So, you want to become an indie publisher

So, you want to become a indie publisher, and you wrote me for advice.

Err. Yes. You won’t like my advice. It’s not much, so not to waste too much of your time.

I’m terrible at publishing.

My best advice is to not do what Paolo does and do what Kevin Crawford does. He does it much better, and  the first issue of his free magazine has a guide on Kickstarting stuff.

For the basic of the business, contact your local small business office, and most importantly pay your taxes. The last thing you want is a letter from a tax authority. The second last is IP infringement. Do not ever try your luck at either. Ever. Get good law and tax advice instead. Also, absolutely do pay people if you agreed that you would pay them.

For printing, go POD. It will also take care of shipping. Doing otherwise is incredibly time consuming and risky. Unless you do silly volumes, forget about printing stuff yourself.

For trademarks, make a logotype that works. I believe the Eye of God (I did not give it that name, it had it for centuries before I was born) and the Lost Pages name do more for traction that anything I’ve ever written.

For publishing. I publish only stuff I love. I should publish instead stuff that goes well with my other games. Or with other games.

Love does not make you follow good business practices. Love makes you mad.

I do this because I’m in love, and would not recommend it. I got incredibly lucky falling in love with the work of Roger, Brendan, Chris, Eric, Patrick, Mike. And also with the other people I’m working with. No names because jinx.

I have no other good advice except, if you do it for fun, don’t, because it’s not fun.

Incredibly thrilling, boring, hard work, yes. Fun, not.

I do it my way because I’m stubborn as a goat and failing again and again does not break my will. Doing it as I do means falling in love with the most uncaring partner you can find, dark triad level bullshit. You will cry. You will be up at night. You will regret doing it. You will cry.

Publishing won’t hug you or kiss you to sleep nor sent you wistful, panging, moving love letters. End of story.

Extra content: related advice! This is useless because you are not me, so treat it as a cautionary tale instead.

If you want to make books like I do, you have to seriously love paper. Learn bookbinding, printmaking, layout by studying them and fail them by making stuff that is harder than what you can do. Repeat the study-fail until you are satisfied with your form. It won’t last long. Develop an aesthetic, and then appease it until you want to develop a new aesthetic. Redo the layout for a book five times until it feels right. Pick at most one strange font, use it sparingly and do the rest with reliable workhorse fonts.

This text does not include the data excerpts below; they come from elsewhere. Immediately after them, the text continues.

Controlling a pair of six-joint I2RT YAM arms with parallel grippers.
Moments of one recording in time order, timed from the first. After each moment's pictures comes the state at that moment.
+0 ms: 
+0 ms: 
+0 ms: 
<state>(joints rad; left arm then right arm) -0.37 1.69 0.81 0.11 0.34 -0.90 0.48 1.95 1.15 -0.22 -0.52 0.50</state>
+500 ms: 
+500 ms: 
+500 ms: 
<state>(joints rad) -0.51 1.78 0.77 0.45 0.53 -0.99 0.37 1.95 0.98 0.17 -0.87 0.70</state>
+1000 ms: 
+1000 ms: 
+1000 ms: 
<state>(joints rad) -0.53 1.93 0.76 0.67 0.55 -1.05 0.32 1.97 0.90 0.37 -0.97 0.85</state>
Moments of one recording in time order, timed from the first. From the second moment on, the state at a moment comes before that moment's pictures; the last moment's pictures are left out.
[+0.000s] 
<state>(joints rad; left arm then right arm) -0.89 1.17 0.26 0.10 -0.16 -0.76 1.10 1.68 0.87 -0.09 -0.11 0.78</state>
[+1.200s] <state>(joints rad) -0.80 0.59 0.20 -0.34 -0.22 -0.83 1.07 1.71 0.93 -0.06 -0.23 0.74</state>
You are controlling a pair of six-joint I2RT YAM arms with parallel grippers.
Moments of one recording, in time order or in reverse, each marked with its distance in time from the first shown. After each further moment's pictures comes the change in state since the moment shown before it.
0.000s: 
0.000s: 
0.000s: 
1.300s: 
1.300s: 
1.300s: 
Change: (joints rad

When you complete something, put it out. Even if it’s free. Even if it sucks. Especially if it sucks.

If you want to write what I do, I recommend chucking out from your mind all fantasy written after Torquato Tasso’s Gerusalemme Liberata. Instead, read other stuff. Read religion. Read magic. Read politics. Read metalworking, horticulture, travel books, history, art, cooking, design, computer science, military architecture, illicit book trade.

Read and play a lot of games and learn what makes you click.

Learn that what makes you click is not what makes other people click.

Struggle forever between the two: art is baking your cake, but sharing the cake is obviously a bigger pleasure.Cake is delicious.

After you do this,  you will find that you did not forget the fantasy. Not all of it, at least. For example I forgot Tolkien, and a bunch of other stuff. What’s left, is there to stay, and will be your bedrock. In my case it’s Calvino and Pratchett and Borges and Benni and Dunsany and the Arabian Nights and the history of Caliph Vathek. I got lucky, as it could have been Tolkien.